PROBLEM DESCRIPTION: Beginning with the first line, please return the entries exactly through the line that contains "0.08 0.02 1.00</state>", and leave out all later lines.
DATA EXTRACT below:
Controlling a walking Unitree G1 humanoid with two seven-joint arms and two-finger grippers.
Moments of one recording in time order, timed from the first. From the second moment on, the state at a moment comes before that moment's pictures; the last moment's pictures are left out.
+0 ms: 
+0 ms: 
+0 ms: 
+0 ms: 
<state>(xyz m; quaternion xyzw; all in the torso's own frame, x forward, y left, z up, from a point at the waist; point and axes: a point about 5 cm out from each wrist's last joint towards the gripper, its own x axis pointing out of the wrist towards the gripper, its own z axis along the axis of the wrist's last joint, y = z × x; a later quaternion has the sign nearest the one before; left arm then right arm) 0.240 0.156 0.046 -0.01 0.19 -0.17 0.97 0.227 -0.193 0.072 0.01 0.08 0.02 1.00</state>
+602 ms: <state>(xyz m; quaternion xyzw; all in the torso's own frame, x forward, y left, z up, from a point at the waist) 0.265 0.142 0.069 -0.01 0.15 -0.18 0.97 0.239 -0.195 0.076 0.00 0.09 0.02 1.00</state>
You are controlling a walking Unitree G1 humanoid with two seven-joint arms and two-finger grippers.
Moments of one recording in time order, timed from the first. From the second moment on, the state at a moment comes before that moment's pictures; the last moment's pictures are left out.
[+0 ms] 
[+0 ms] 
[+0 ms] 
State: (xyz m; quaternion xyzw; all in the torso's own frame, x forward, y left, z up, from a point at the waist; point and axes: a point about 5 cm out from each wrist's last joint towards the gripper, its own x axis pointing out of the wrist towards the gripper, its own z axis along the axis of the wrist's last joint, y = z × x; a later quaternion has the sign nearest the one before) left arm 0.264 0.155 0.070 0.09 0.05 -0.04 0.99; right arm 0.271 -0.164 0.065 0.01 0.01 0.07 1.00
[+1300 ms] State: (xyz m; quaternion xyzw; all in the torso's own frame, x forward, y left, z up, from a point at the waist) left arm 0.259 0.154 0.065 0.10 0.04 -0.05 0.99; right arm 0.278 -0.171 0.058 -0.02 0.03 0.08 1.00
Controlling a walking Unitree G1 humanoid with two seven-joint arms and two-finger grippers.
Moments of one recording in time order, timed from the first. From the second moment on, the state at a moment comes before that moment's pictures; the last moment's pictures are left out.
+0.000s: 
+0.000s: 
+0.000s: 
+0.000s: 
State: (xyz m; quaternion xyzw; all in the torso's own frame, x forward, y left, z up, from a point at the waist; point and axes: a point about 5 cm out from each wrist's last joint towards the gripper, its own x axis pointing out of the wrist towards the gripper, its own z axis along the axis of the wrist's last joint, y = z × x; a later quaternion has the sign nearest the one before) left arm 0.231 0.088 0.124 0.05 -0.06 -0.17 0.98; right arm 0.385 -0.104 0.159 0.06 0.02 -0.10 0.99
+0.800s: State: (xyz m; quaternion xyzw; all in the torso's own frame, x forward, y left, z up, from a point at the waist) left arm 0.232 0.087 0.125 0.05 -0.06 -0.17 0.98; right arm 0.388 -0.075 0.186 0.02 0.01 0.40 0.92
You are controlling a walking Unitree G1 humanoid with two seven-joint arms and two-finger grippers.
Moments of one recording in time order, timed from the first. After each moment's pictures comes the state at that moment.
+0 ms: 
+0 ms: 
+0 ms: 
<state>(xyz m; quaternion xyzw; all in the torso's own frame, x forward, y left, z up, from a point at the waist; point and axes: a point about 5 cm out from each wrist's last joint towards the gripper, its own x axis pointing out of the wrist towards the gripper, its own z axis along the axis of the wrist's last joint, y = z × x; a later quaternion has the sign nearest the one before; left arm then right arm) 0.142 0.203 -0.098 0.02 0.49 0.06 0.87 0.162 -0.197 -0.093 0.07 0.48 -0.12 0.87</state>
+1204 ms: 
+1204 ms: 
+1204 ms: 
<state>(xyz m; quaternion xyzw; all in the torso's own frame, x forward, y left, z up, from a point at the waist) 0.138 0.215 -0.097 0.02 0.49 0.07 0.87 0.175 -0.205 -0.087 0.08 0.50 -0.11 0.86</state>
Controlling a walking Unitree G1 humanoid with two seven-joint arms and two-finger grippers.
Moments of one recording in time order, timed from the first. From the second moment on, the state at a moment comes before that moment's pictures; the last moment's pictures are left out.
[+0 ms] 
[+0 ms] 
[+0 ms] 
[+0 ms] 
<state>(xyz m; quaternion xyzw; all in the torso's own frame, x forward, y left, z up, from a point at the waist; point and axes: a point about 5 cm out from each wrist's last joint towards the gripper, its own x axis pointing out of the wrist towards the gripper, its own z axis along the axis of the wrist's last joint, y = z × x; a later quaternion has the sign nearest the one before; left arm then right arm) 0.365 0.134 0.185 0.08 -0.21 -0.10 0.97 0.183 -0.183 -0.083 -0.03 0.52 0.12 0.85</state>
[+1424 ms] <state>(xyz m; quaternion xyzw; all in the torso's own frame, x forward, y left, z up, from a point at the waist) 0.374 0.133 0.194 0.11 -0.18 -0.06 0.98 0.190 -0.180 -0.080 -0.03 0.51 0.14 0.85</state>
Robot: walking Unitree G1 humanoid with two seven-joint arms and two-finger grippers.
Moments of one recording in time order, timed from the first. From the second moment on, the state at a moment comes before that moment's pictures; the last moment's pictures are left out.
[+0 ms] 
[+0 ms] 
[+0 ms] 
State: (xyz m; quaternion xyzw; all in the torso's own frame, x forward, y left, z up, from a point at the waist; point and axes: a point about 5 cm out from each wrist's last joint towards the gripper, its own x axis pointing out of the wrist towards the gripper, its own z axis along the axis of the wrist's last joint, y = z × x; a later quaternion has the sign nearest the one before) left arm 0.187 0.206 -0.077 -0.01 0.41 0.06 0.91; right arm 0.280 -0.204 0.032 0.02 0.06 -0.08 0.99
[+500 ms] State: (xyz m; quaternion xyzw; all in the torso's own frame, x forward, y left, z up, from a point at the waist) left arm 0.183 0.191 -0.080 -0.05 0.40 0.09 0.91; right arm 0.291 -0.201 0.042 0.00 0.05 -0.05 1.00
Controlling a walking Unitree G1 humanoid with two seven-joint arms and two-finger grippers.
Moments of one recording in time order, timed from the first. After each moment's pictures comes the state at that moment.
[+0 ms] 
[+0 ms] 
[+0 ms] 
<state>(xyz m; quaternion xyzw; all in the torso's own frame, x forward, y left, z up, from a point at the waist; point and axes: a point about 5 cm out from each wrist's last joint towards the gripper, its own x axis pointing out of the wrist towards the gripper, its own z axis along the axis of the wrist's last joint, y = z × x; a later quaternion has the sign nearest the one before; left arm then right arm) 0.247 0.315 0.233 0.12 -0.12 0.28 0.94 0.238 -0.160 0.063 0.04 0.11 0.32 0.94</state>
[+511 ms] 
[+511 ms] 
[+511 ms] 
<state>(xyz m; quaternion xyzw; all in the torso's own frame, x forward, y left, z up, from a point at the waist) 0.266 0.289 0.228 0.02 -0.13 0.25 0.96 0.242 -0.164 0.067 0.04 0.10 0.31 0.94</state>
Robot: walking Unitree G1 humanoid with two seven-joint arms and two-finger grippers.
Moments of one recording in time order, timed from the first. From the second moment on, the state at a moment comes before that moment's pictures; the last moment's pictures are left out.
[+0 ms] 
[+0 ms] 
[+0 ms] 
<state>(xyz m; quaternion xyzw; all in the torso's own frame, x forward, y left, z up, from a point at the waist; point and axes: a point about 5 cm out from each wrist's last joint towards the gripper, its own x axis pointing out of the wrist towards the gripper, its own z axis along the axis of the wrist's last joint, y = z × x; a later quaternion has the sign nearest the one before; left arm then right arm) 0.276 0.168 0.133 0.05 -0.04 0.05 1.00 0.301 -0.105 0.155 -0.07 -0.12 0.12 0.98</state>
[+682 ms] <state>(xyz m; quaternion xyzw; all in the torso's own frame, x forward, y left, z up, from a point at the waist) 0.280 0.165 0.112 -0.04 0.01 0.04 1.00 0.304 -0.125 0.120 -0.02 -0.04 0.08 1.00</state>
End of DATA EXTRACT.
RESULT:
Controlling a walking Unitree G1 humanoid with two seven-joint arms and two-finger grippers.
Moments of one recording in time order, timed from the first. From the second moment on, the state at a moment comes before that moment's pictures; the last moment's pictures are left out.
+0 ms: 
+0 ms: 
+0 ms: 
+0 ms: 
<state>(xyz m; quaternion xyzw; all in the torso's own frame, x forward, y left, z up, from a point at the waist; point and axes: a point about 5 cm out from each wrist's last joint towards the gripper, its own x axis pointing out of the wrist towards the gripper, its own z axis along the axis of the wrist's last joint, y = z × x; a later quaternion has the sign nearest the one before; left arm then right arm) 0.240 0.156 0.046 -0.01 0.19 -0.17 0.97 0.227 -0.193 0.072 0.01 0.08 0.02 1.00</state>

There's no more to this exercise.